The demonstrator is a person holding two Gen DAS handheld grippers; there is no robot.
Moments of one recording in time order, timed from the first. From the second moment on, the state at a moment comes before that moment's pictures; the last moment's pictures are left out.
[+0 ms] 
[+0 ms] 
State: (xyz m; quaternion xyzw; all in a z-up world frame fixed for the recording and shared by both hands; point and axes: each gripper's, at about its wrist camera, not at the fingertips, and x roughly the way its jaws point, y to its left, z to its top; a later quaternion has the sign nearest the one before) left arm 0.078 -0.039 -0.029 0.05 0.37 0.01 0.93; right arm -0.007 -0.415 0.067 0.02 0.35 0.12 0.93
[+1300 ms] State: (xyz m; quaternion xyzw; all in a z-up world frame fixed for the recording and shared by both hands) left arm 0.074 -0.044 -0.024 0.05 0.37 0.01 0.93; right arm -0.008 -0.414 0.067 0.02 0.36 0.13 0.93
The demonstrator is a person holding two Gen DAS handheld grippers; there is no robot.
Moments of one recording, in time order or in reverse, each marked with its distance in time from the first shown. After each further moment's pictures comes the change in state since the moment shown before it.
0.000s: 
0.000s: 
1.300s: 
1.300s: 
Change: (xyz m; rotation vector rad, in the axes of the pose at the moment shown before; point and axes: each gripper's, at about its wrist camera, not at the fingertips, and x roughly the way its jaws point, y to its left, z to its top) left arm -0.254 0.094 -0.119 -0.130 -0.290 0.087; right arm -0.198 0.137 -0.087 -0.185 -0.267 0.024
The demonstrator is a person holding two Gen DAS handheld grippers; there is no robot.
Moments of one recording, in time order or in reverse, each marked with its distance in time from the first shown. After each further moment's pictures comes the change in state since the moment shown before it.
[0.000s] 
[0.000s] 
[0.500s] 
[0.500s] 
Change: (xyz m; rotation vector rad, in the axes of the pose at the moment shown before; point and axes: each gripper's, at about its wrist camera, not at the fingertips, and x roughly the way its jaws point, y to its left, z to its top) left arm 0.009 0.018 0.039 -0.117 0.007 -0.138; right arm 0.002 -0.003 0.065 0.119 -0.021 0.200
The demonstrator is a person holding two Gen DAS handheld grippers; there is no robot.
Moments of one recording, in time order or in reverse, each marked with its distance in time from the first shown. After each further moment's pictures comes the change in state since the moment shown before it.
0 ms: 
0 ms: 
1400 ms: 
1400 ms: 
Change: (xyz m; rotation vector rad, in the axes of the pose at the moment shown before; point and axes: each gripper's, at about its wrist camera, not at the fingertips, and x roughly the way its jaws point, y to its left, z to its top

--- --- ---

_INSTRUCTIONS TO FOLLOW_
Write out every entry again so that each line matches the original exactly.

_SOLVED EXERCISE_
The demonstrator is a person holding two Gen DAS handheld grippers; there is no robot.
Moments of one recording in time order, timed from the first. From the second moment on, the state at a moment comes before that moment's pictures; the last moment's pictures are left out.
[+0 ms] 
[+0 ms] 
State: (xyz m; quaternion xyzw; all in a z-up world frame fixed for the recording and shared by both hands; point and axes: each gripper's, at about its wrist camera, not at the fingertips, and x roughly the way its jaws point, y to its left, z to its top; a later quaternion has the sign nearest the one before) left arm 0.078 -0.039 -0.029 0.05 0.37 0.01 0.93; right arm -0.007 -0.415 0.067 0.02 0.35 0.12 0.93
[+1300 ms] State: (xyz m; quaternion xyzw; all in a z-up world frame fixed for the recording and shared by both hands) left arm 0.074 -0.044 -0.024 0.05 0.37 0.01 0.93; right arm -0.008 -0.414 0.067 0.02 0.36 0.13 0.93
The demonstrator is a person holding two Gen DAS handheld grippers; there is no robot.
Moments of one recording, in time order or in reverse, each marked with its distance in time from the first shown. After each further moment's pictures comes the change in state since the moment shown before it.
0.000s: 
0.000s: 
1.300s: 
1.300s: 
Change: (xyz m; rotation vector rad, in the axes of the pose at the moment shown before; point and axes: each gripper's, at about its wrist camera, not at the fingertips, and x roughly the way its jaws point, y to its left, z to its top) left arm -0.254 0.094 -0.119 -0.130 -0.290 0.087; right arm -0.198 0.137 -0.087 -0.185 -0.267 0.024
The demonstrator is a person holding two Gen DAS handheld grippers; there is no robot.
Moments of one recording, in time order or in reverse, each marked with its distance in time from the first shown. After each further moment's pictures comes the change in state since the moment shown before it.
[0.000s] 
[0.000s] 
[0.500s] 
[0.500s] 
Change: (xyz m; rotation vector rad, in the axes of the pose at the moment shown before; point and axes: each gripper's, at about its wrist camera, not at the fingertips, and x roughly the way its jaws point, y to its left, z to its top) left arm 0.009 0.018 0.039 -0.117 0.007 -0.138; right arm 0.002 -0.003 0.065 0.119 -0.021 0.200
The demonstrator is a person holding two Gen DAS handheld grippers; there is no robot.
Moments of one recording, in time order or in reverse, each marked with its distance in time from the first shown. After each further moment's pictures comes the change in state since the moment shown before it.
0 ms: 
0 ms: 
1400 ms: 
1400 ms: 
Change: (xyz m; rotation vector rad, in the axes of the pose at the moment shown before; point and axes: each gripper's, at about its wrist camera, not at the fingertips, and x roughly the way its jaws point, y to its left, z to its top

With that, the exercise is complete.